Go through the data and copy each line that holds "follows".

[Records excerpted from a collection]
========================
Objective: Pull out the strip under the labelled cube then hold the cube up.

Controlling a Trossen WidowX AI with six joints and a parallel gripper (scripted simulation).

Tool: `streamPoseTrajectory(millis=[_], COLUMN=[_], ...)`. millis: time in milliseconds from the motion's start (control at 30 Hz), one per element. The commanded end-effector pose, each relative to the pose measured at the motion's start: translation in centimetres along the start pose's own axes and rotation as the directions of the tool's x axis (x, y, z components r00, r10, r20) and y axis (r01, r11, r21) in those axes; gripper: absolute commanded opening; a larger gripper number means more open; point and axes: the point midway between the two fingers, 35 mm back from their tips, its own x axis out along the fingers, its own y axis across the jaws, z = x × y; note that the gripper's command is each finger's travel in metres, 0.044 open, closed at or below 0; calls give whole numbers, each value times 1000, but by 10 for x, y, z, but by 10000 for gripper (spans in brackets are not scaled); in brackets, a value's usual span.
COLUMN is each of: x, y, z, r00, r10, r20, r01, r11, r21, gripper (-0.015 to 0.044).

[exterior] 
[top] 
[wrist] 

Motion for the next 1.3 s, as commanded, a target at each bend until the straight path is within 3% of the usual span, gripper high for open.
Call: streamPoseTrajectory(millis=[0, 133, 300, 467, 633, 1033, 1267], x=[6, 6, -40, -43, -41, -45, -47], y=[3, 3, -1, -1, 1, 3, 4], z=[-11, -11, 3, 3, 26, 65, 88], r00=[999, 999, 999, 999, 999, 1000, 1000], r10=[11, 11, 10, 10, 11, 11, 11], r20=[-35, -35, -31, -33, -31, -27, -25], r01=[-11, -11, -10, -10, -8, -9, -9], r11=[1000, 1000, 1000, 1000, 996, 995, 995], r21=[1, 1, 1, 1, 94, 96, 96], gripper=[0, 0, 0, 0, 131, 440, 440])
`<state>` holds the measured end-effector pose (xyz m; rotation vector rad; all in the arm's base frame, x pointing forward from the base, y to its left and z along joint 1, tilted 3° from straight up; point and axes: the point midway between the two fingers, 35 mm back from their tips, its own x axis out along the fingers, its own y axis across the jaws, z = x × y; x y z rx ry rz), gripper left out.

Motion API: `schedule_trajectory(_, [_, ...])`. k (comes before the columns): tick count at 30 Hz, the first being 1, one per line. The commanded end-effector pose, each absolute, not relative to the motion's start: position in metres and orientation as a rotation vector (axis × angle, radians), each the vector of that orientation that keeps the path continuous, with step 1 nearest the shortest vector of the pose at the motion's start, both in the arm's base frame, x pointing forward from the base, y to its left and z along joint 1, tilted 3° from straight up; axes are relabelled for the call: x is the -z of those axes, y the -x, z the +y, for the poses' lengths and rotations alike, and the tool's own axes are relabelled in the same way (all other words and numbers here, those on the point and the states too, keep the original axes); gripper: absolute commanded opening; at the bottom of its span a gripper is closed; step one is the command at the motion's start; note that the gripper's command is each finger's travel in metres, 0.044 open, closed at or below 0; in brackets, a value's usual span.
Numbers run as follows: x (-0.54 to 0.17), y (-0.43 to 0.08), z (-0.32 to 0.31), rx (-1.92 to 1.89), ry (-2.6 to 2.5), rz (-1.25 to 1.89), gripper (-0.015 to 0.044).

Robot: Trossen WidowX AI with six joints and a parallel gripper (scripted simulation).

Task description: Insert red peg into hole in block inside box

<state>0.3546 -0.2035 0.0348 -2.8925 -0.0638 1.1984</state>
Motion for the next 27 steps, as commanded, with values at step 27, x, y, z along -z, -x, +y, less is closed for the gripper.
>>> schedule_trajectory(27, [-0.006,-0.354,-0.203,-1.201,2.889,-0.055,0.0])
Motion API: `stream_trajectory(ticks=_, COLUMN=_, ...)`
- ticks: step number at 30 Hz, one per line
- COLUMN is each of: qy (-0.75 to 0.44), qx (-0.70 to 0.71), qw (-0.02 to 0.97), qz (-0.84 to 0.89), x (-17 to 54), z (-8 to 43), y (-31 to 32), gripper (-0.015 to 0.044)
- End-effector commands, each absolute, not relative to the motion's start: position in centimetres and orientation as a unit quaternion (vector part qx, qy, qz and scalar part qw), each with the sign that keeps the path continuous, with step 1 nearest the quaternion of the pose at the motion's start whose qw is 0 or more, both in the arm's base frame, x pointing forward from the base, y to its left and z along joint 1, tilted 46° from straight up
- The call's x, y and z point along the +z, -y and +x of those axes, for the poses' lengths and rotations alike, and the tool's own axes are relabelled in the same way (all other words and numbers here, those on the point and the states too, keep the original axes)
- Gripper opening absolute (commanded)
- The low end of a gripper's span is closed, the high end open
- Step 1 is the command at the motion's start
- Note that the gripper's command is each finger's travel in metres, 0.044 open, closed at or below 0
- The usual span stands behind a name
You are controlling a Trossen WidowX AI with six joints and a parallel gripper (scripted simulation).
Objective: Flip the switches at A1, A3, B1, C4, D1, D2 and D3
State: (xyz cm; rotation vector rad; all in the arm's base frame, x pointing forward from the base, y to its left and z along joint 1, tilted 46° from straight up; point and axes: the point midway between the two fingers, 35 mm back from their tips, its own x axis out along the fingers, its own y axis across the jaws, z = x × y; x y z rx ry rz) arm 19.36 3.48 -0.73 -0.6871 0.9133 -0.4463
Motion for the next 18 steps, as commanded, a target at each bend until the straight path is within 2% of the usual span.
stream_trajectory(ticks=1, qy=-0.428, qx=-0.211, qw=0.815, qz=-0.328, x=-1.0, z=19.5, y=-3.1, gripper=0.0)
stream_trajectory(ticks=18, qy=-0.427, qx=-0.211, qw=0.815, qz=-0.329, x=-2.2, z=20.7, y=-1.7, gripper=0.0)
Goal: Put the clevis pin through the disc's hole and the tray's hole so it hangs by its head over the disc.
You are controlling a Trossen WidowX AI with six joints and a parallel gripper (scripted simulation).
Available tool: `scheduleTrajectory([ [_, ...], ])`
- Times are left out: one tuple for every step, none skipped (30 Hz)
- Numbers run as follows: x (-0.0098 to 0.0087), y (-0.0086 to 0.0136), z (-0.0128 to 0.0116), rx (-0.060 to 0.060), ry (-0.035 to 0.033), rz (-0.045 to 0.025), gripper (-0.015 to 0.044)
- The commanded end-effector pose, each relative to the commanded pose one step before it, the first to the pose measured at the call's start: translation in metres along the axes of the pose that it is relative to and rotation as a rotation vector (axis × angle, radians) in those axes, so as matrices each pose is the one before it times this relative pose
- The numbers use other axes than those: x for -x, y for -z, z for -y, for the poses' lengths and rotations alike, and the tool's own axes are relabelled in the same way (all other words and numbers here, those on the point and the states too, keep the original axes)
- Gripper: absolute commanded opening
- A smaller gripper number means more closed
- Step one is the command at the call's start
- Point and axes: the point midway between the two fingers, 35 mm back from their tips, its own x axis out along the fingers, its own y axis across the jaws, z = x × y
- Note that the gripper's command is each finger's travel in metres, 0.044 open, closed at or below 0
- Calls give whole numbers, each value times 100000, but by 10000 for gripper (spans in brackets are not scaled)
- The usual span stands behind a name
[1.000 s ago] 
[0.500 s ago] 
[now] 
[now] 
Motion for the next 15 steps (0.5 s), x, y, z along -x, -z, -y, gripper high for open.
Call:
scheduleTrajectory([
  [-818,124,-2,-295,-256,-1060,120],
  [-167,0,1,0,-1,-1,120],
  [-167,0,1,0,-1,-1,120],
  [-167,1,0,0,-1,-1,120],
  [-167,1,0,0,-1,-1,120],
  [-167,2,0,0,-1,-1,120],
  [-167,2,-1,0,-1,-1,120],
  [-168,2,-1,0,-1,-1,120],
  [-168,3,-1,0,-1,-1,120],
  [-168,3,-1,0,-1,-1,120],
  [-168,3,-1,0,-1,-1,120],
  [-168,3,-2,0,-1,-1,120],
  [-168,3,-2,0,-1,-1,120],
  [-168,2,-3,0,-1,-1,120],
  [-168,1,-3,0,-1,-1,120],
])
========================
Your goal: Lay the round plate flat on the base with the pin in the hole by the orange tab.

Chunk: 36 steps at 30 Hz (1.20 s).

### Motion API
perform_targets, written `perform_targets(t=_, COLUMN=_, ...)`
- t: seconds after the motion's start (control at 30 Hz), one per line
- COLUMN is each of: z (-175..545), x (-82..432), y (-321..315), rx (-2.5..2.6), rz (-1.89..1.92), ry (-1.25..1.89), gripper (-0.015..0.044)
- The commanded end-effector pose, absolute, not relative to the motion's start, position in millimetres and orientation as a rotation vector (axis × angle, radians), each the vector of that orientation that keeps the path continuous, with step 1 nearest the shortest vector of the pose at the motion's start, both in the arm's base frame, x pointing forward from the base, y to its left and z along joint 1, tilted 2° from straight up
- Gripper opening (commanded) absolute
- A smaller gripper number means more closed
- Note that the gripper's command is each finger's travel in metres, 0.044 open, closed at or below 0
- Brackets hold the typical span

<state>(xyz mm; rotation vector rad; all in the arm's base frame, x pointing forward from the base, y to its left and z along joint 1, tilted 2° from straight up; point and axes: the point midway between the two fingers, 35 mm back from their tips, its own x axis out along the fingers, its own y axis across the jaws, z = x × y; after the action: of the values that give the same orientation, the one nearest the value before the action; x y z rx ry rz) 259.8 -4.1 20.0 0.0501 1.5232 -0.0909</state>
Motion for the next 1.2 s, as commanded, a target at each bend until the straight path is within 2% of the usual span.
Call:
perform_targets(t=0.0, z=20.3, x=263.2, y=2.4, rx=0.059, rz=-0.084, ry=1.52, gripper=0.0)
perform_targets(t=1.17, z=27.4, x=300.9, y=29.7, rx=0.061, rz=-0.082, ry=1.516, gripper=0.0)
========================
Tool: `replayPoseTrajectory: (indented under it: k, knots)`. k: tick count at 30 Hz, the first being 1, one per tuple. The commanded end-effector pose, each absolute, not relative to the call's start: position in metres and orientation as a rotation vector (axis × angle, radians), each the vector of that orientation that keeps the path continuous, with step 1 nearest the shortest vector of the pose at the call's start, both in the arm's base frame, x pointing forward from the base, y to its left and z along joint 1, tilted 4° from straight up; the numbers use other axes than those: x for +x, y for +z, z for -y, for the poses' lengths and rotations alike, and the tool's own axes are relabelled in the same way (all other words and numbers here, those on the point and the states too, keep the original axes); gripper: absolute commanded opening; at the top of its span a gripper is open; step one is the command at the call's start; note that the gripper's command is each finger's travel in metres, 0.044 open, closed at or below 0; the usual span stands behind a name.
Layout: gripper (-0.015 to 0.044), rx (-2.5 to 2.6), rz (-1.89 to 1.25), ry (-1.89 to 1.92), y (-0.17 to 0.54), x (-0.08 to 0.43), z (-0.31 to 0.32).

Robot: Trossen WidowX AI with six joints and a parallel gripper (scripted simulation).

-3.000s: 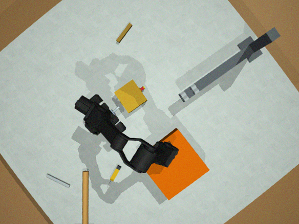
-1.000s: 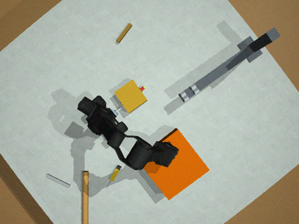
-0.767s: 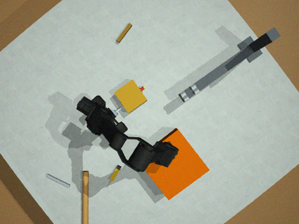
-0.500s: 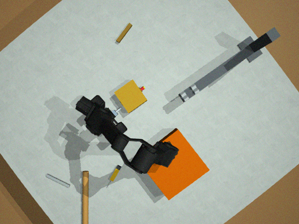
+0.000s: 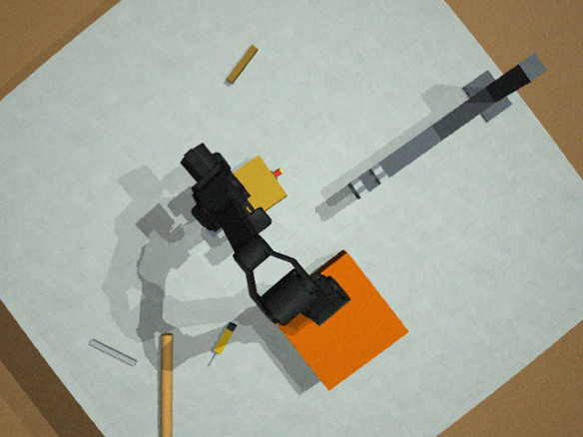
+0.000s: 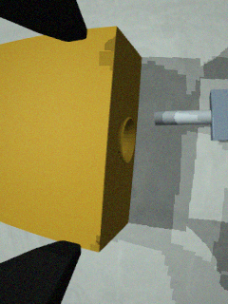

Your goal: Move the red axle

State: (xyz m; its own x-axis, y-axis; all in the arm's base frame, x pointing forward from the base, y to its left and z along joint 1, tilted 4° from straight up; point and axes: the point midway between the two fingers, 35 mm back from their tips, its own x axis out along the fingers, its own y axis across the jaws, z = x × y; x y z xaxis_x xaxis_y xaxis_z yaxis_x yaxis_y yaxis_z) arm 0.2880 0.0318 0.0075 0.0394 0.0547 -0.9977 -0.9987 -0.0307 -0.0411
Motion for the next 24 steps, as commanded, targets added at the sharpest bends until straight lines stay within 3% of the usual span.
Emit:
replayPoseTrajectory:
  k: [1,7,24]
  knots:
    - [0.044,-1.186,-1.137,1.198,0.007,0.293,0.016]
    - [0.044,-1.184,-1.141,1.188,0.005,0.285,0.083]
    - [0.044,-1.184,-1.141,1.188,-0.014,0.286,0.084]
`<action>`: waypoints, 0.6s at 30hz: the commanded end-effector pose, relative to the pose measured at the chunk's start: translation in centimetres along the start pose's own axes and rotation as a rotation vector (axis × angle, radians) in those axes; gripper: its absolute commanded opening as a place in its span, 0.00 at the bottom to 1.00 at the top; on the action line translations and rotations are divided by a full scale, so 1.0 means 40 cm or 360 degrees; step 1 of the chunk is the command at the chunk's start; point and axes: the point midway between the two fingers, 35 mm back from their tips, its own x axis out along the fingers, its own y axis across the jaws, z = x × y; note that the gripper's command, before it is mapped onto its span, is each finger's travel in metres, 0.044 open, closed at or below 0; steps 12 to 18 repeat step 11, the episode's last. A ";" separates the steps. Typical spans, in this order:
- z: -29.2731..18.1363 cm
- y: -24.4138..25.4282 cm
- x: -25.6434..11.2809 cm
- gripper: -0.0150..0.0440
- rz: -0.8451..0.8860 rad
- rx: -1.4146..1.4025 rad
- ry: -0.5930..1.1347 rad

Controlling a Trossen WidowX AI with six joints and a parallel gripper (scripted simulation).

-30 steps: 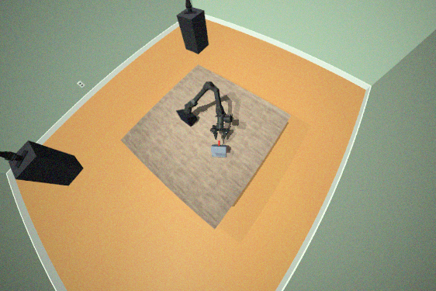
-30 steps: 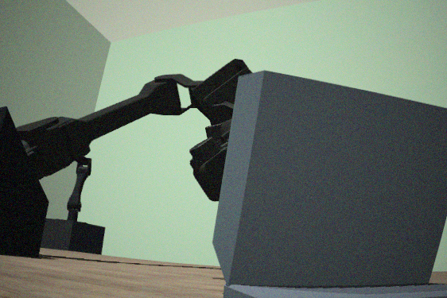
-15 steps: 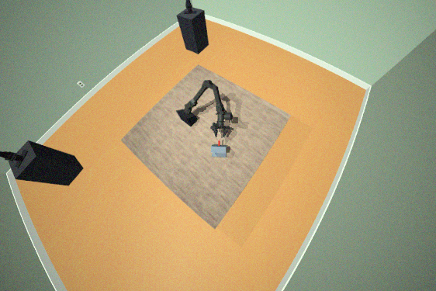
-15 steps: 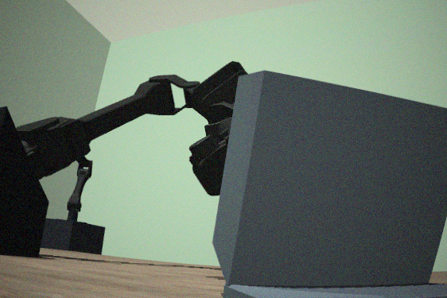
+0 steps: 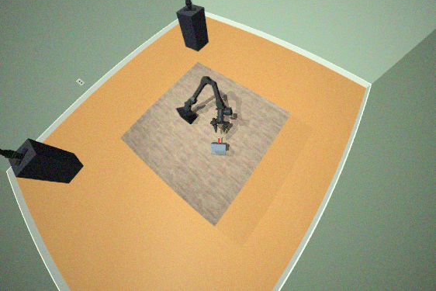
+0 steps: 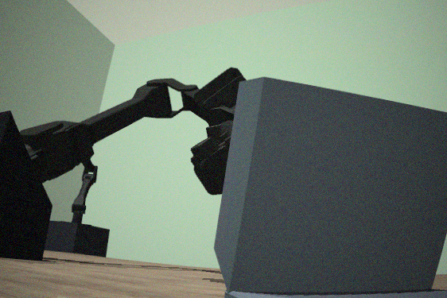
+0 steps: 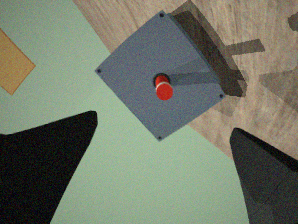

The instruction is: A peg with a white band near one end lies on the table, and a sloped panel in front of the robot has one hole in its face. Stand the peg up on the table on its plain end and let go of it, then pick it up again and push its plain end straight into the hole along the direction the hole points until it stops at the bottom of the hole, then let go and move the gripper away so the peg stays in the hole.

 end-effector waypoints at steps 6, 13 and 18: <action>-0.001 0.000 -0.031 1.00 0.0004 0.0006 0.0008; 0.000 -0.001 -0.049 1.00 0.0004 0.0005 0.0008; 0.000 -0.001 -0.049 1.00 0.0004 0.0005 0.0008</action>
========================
- Answer
Numbers run as follows: x (-0.54 to 0.17), y (-0.43 to 0.08), z (-0.32 to 0.31), rx (-1.92 to 1.89), ry (-2.6 to 2.5), rz (-1.25 to 1.89), gripper (-0.015 to 0.044).
- Numbers run as follows: x (-0.0098 to 0.0087), y (-0.0086 to 0.0136), z (-0.0128 to 0.0116), rx (-0.060 to 0.060), ry (-0.035 to 0.033), rz (-0.045 to 0.025), gripper (-0.015 to 0.044)

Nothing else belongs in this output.